How do I know if my betta is a healthy weight? I'm very cautious about overfeeding to the point that I'm worried I underfeed! He gets Aqueon pellets, which are pretty small, twice a day, usually 3-4 at a feeding. He's crazy active and his fins look pretty, but maybe that's because I haven't managed to starve him to death yet...

I just wonder because when initially got him two months ago, he barely ate anything the first three weeks 3 pellets at a time seemed like success. But today, I kept feeding and he probably ate 10 pellets. Is that he has now settled in and his appetite is back to normal?? Does he look skinny?


----------



## bettafish15 (Oct 3, 2010)

Your fish is fine! 10 pellets is wayyy too much. A bettas stomach is the size of their EYE. 3-4 pellets a day is perfect for them. If you overfeed, it causes all kinds of problems. Bettas eat until they explode


----------



## briser (Feb 7, 2011)

I feed the same pellets and I don't see anything wrong with 3 twice a day to be honest.. Those pellets are superrrr tiny. I feed all my males 3 in the morning and 3 in the night.. I feed my female 2 in the morning and 2 in the night (She's really small.) I fast them on Saturday though.

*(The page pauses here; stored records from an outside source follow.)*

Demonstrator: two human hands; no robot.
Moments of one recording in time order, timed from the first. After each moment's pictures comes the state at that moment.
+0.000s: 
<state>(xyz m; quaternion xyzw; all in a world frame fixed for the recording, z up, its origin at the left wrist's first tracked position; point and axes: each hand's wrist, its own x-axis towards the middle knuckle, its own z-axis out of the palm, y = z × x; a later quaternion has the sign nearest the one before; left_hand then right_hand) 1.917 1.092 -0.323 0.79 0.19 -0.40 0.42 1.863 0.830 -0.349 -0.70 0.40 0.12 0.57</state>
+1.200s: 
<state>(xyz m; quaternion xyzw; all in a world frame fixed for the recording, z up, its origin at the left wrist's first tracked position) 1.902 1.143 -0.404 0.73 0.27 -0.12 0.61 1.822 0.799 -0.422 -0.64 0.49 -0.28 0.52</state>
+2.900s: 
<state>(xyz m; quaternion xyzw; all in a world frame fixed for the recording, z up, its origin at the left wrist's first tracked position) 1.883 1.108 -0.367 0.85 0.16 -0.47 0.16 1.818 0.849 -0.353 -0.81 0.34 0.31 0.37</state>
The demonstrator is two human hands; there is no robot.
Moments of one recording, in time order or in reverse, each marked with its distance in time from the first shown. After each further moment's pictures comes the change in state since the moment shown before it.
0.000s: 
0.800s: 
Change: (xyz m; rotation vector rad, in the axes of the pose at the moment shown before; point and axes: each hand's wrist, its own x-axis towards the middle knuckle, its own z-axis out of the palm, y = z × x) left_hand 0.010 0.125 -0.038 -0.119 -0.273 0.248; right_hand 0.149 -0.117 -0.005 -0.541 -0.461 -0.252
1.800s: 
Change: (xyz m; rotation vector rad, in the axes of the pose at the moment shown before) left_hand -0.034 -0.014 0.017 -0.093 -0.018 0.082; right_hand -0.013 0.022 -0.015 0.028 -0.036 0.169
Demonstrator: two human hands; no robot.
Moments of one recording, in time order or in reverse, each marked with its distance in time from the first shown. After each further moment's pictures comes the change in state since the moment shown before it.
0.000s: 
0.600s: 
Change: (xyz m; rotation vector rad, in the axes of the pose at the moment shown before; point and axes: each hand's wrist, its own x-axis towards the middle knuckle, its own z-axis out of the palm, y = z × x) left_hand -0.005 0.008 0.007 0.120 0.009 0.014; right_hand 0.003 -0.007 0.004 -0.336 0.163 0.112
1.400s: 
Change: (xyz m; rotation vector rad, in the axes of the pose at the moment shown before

They are never bloated or constipated so it works well for them.


----------



## LeroyTheBetta (Dec 18, 2010)

I agree with bettafish15, but want to add that if you still think your betta needs more, instead of feeding more at each meal (therefore impending explosion...lol), add a meal. So, feed 3 times a day instead of 2. Smaller meals more often.

What you could also do is just look at lots and lots of betta photos. Not that all photos will show a perfect betta, but it'll give you a general sense of how filled out their bodies should be.


----------



## kif3 (May 10, 2011)

i always feel the same about when i feed my Betta too! im sure he is fine though and i feed him 4-6 tiny pellets twice a day and he is a happy chappy ^^. 
some advice i heard was feed him enough but make sure he is still looking for food after you've finished so if he ignores food you've feed him too much.

(btw your betta is gorgeous!! )


----------